With KVCache: The Smarter Way Now, look at the “With KVCache” part. Here, instead of recomputing everything, we are simply appending the new key-value pairs to our cached KV store. When computing attention, we only focus on the new token(i.e. we feed only the current token as input to the attention mechanism, instead of passing in all previous tokens) while reusing previously stored keys and values. This decreases the size of the matrices and makes matrix multiplication much faster, reducing the redundant calculations, and significantly speeding up inference.
Limitations of KVCache
Although KVCache largely improves the inference efficiency, it has some tradeoffs. However, one of the most striking drawbacks, is the higher memory consumption, because we have to keep track of the key-value pairs of all created tokens. When sequence lengths increase, cache size expands, and this can become an issue, particularly in environments with limited memory. Furthermore, KVCache is also most useful for autoregressive models but doesn’t offer much for models that work in a non-sequential or bidirectional manner (like BERT), where the full context is always needed for prediction. There is also a challenge in accommodating varying sequence lengths, if a model wants to update or drop previous tokens (in for instance editing or reinforcement learning tasks), then a simple caching mechanism will be insufficient. Finally, KVCache does not remove all computational costs as; KVCache may decrease repetitive computations, but the new tokens still require fresh attention computations, and managing cache overhead may sometimes have negligible efficiency cost.
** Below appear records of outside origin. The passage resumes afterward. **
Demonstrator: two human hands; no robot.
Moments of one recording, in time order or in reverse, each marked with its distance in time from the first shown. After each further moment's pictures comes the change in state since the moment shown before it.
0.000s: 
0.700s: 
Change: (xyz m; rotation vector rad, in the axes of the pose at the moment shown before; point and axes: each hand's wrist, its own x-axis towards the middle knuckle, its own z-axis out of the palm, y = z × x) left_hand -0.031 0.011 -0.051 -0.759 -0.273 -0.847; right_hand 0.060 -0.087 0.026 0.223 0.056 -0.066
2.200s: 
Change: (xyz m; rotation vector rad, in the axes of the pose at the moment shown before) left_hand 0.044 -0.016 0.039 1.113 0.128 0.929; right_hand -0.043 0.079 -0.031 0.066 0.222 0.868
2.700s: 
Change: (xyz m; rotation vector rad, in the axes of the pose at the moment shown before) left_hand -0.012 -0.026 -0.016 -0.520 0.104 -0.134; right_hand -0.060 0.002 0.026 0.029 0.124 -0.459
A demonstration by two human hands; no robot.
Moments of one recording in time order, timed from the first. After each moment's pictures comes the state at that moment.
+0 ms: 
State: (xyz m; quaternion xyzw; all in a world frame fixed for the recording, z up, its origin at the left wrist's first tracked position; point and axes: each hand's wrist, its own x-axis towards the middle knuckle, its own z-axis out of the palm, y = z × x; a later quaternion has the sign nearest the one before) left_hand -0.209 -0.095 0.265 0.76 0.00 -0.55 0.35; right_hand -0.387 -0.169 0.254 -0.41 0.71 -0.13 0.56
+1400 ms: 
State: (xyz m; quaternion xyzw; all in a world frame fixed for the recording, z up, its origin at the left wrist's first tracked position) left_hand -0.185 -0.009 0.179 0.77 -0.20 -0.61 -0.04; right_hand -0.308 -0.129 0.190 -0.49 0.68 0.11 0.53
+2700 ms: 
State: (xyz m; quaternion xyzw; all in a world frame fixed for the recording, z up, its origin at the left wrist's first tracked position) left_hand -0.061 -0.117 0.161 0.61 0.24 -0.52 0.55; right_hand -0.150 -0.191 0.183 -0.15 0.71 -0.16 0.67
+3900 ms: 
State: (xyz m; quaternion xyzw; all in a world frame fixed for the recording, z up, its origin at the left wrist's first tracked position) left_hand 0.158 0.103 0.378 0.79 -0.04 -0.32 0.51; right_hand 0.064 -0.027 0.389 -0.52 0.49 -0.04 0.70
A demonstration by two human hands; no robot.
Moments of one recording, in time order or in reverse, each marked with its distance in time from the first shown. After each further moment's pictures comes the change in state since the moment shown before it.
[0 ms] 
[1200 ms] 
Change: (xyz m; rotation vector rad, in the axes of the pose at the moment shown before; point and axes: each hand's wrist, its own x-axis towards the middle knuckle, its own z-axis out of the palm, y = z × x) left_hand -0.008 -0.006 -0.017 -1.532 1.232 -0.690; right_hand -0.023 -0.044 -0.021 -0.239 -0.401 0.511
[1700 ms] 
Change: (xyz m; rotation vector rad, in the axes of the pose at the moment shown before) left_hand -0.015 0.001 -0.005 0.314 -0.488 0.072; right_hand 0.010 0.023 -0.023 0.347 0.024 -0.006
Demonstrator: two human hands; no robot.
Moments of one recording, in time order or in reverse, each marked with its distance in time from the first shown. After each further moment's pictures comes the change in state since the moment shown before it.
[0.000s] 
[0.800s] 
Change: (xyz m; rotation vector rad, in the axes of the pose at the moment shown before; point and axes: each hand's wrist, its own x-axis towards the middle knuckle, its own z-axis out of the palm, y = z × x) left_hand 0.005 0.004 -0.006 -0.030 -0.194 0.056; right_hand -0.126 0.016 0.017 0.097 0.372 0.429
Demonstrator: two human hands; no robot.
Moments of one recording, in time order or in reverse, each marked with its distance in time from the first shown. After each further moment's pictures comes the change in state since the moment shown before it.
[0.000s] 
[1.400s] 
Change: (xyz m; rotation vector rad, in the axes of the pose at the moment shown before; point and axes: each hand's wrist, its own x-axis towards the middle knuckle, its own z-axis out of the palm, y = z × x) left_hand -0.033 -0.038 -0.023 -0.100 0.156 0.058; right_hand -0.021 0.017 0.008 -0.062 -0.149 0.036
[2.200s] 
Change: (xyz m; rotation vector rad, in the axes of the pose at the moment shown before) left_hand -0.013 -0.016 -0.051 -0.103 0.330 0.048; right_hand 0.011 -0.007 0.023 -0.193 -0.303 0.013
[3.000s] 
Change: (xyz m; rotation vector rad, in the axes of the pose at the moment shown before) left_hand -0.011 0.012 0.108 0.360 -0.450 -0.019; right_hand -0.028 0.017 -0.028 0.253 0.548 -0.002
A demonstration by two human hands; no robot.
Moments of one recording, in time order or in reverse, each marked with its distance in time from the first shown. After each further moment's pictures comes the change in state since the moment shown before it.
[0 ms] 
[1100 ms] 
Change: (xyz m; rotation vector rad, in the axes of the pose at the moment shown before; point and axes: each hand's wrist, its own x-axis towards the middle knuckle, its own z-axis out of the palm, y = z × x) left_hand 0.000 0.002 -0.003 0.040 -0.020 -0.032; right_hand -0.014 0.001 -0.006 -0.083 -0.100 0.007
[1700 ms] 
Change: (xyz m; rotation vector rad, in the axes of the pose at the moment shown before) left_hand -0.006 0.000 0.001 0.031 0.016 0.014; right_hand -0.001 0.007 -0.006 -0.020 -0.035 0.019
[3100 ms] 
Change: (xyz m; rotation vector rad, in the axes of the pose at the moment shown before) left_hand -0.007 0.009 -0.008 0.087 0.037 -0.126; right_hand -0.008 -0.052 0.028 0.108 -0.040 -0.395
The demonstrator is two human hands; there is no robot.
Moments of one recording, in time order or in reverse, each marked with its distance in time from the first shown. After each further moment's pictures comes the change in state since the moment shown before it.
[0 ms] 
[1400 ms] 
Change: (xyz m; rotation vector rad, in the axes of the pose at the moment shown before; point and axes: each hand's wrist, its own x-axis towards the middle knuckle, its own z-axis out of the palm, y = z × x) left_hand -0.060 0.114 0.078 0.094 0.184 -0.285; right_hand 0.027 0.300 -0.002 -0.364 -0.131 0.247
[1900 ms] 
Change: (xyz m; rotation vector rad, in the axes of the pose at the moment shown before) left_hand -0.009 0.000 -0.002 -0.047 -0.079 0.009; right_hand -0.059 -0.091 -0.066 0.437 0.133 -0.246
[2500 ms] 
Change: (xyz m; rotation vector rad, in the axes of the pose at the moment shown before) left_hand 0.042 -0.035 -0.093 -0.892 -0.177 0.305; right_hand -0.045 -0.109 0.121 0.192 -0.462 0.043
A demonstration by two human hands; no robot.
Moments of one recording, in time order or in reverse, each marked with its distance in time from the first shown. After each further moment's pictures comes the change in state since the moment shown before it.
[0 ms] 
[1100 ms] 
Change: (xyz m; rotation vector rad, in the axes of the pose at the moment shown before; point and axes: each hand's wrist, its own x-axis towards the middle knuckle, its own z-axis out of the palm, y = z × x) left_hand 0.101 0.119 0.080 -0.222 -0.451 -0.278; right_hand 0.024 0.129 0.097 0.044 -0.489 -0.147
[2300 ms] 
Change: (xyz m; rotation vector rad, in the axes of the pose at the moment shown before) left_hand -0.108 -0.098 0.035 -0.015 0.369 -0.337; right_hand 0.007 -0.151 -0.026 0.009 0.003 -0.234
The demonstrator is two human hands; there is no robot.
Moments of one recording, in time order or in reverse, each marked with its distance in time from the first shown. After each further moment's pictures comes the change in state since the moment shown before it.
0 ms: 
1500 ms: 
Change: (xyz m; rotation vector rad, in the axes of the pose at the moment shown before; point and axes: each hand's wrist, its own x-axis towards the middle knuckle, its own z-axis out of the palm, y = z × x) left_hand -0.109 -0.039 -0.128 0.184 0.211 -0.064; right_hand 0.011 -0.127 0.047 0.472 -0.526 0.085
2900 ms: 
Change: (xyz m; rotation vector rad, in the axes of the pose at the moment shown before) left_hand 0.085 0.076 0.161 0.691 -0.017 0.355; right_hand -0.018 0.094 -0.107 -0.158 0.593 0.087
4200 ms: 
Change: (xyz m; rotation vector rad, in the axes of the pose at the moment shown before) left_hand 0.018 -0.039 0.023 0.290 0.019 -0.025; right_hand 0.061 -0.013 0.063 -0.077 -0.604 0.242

Let’s implement KVCache using PyTorch
We will discuss how to implement KVCache, which I coded when I was working on implementing the Paligemma Model.
Figure 2: KVCache Class
So, let's dive into the KVCache class. As shown in Figure 2, it's a simple way to store key-value pairs so we don’t have to keep recalculating them every time we process a new token. Think of it as a memory bank for the model. In the pre-filling stage (basically, the first time we process a few tokens and store their key-value pairs), the cache is initialized, and once those initial tokens are stored, we're good to go! From here on out, as new tokens arrive, the update()
method simply appends their key-value pairs to the cache. This saves us from doing redundant work, making things much faster.
Figure 3: Forward Method of GemmaAttention
Now, moving on to Figure 3, here’s where KVCache gets integrated into the attention mechanism. In the forward()
method of GemmaAttention, we calculate the query, key, and value states from the input hidden states. If we have a KVCache, we update it with the new key-value pairs. Instead of redoing the attention calculation for every single token in the sequence, we just work with the new token’s query and the cached key-value pairs, which speeds up the whole process.
Figure 4: Inference with KVCache
Finally, in Figure 4, we see KVCache in action during inference. At first, the cache is empty, and during the pre-filling phase, we store the key-value pairs for the first few tokens. Then, as we generate more tokens, the cache gets updated with the new key-value pairs. This means we don’t have to re-calculate attention for the whole sequence, just for the new token. This approach really boosts efficiency, especially when handling long sequences.
By combining pre-filling and updating, KVCache helps the model process sequences faster, making everything run more smoothly and efficiently.
Conclusion
So, to conclude in this article, we explored how KVCache optimizes the inference process by reusing key-value pairs, which makes generating long sequences much faster, especially for autoregressive models. While it comes with some tradeoffs, like higher memory usage, KVCache proves to be a valuable technique for improving efficiency without sacrificing too much computational cost.